## Task to carry out
Each line from the opening of the listing below through the line that contains "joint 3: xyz" is to be output exactly as written.

## Supplied information
----------------------------------------
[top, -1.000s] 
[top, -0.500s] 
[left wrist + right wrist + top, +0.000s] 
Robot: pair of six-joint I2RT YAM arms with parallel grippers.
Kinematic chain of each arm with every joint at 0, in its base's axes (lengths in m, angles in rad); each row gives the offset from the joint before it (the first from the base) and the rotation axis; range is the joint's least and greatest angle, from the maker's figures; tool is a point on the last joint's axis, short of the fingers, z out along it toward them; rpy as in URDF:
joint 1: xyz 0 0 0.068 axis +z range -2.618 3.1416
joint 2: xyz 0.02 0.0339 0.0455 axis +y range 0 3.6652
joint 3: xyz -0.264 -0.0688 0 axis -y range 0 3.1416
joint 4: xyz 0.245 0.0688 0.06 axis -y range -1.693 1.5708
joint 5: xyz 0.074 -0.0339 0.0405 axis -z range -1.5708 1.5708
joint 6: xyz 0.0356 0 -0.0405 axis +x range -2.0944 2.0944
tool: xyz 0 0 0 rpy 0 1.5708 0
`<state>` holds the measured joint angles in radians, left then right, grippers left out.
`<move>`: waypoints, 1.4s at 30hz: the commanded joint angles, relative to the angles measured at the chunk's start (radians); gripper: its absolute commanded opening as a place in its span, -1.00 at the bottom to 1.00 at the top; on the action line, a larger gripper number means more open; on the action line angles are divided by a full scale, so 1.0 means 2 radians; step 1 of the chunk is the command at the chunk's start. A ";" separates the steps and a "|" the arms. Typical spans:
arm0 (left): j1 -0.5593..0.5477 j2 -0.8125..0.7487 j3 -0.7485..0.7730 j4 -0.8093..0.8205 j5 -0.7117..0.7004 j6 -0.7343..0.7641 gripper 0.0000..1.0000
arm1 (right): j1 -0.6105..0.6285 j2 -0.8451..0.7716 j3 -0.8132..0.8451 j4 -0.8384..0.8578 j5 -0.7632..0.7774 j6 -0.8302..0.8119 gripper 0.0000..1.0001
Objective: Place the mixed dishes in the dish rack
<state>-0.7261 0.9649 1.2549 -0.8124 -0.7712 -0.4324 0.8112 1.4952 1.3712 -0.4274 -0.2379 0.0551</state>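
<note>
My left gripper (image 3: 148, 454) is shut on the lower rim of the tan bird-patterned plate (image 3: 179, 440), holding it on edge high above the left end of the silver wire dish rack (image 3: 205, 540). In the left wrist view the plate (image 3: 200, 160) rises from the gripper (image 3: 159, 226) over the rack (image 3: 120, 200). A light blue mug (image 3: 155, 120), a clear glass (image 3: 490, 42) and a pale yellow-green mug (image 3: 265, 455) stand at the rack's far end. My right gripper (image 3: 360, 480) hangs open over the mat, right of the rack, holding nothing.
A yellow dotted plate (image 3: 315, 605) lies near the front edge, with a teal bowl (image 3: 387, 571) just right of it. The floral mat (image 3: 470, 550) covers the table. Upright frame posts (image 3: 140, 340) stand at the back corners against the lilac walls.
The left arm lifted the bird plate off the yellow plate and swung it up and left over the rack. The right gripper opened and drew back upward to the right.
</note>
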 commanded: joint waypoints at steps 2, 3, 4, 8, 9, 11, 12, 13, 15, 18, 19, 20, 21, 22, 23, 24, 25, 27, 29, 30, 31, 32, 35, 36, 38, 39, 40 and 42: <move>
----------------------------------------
## Solution below
[top, -1.000s] 
[top, -0.500s] 
[left wrist + right wrist + top, +0.000s] 
Robot: pair of six-joint I2RT YAM arms with parallel grippers.
Kinematic chain of each arm with every joint at 0, in its base's axes (lengths in m, angles in rad); each row gives the offset from the joint before it (the first from the base) and the rotation axis; range is the joint's least and greatest angle, from the maker's figures; tool is a point on the last joint's axis, short of the fingers, z out along it toward them; rpy as in URDF:
joint 1: xyz 0 0 0.068 axis +z range -2.618 3.1416
joint 2: xyz 0.02 0.0339 0.0455 axis +y range 0 3.6652
joint 3: xyz -0.264 -0.0688 0 axis -y range 0 3.1416

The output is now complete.